The Cowboys' loaded up against the run, partly because they weren't worried about the pass, figuring Tarvaris Jackson was no Tom Brady. Jackson admitted Dallas dared him to throw.

Jackson led Minnesota to a total of 196 yards, 69 coming on the opening drive. He wound up 6-of-19 for 72 yards with three sacks.

"We all took turns messing up," Jackson said. "There were a couple of plays we left out there. We never got into a rhythm."

The Cowboys are off to their best start since 1995, their last Super Bowl season. This also was their first victory over the Vikings since 1996 in what also was Dallas' last playoff win.

Romo was 28-of-32 for 231 yards at halftime. Limited by his leg injury, he was only 3-of-7 for 46 yards the rest of the way. It was good enough, though, thanks to Watkins' return -- Dallas' first TD off a blocked field goal since 1983 -- and a 45-yard field goal by Folk after Peterson's fumble.

"The bottom line is we executed," Romo said.

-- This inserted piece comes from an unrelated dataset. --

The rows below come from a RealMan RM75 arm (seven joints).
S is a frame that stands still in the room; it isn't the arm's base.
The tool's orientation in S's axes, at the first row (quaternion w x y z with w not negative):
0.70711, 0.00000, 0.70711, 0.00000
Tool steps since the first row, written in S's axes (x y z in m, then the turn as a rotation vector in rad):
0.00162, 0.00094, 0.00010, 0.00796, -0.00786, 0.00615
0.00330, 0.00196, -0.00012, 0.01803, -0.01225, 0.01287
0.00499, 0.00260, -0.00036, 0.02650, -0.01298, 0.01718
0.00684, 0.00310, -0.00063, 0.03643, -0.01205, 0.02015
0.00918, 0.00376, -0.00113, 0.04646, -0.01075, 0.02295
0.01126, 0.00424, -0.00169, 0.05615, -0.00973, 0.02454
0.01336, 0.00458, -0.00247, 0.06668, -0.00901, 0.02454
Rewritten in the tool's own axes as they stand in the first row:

Romo went 9-of-10 on the opening drive, marching Dallas 80 yards for a touchdown. Using a new no-huddle look, he converted four straight third downs, including the capper, a 5-yard TD toss to Terrell Owens. It was the first time the league's second-highest scoring offense reached the end zone in the first quarter all season; it was their first points in the first period since Week 2.

But on the return of Crayton's fumble, Romo gave chase for the tackle then, "I kind of looked into his eyes and he looked like he was ready to take the hit more than I was." Romo slid and came up limping anyway.

Barber had 96 yards and the touchdown that tied it at 14. It was the first rushing TD against Minnesota this season. Julius Jones added 28 yards as the Cowboys became the first team to run for more than 100 yards against the Vikings.

Owens caught seven passes for 103 yards and a TD. Jason Witten caught a career-high 10 passes for 86 yards.